Content starts
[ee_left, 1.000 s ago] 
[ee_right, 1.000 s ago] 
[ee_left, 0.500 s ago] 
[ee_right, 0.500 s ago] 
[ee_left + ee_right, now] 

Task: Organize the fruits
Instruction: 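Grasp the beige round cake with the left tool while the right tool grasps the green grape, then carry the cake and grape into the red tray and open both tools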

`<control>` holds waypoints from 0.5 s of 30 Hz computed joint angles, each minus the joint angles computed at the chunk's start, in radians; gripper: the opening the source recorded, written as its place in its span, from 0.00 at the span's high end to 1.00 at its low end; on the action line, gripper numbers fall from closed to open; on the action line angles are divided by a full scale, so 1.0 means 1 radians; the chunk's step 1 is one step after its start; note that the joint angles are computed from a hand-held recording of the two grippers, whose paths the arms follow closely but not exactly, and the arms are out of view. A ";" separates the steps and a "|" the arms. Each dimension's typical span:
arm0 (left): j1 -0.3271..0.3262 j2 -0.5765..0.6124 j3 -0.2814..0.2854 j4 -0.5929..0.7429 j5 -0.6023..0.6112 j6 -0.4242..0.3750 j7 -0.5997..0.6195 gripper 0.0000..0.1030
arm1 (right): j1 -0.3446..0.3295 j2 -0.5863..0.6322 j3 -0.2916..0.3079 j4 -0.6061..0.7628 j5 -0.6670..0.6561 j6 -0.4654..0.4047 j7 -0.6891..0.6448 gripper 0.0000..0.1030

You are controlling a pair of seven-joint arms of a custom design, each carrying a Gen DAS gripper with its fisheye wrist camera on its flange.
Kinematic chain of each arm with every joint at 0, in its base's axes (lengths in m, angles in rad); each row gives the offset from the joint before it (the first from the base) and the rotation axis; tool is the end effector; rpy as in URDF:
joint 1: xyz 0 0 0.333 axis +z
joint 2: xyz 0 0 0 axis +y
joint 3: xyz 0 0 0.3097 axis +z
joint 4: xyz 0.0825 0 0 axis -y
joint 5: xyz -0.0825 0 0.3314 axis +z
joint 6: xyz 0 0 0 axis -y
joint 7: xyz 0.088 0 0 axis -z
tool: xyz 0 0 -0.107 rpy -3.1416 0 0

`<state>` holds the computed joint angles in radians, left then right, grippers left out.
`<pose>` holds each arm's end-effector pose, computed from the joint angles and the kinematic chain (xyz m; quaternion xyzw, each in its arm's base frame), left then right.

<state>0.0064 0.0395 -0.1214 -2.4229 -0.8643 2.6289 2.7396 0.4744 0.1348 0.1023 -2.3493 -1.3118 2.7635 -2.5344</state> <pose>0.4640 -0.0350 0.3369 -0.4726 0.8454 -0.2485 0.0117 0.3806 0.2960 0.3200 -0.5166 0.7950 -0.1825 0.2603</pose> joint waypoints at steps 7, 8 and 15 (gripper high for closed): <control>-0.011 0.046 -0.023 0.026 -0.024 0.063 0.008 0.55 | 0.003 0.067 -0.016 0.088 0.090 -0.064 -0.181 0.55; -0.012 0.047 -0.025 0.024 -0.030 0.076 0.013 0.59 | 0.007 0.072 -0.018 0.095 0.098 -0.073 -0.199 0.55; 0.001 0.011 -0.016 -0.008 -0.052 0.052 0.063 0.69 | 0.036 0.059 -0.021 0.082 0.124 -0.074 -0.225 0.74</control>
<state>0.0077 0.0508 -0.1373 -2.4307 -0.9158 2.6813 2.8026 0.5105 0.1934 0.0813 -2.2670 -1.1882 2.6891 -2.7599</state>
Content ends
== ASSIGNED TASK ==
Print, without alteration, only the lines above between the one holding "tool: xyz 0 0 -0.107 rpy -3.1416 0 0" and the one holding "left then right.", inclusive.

== REPLY TO THE TASK ==
tool: xyz 0 0 -0.107 rpy -3.1416 0 0

`<state>` holds the computed joint angles in radians, left then right, grippers left out.
`<pose>` holds each arm's end-effector pose, computed from the joint angles and the kinematic chain (xyz m; quaternion xyzw, each in its arm's base frame), left then right.

The answer has been fully written out.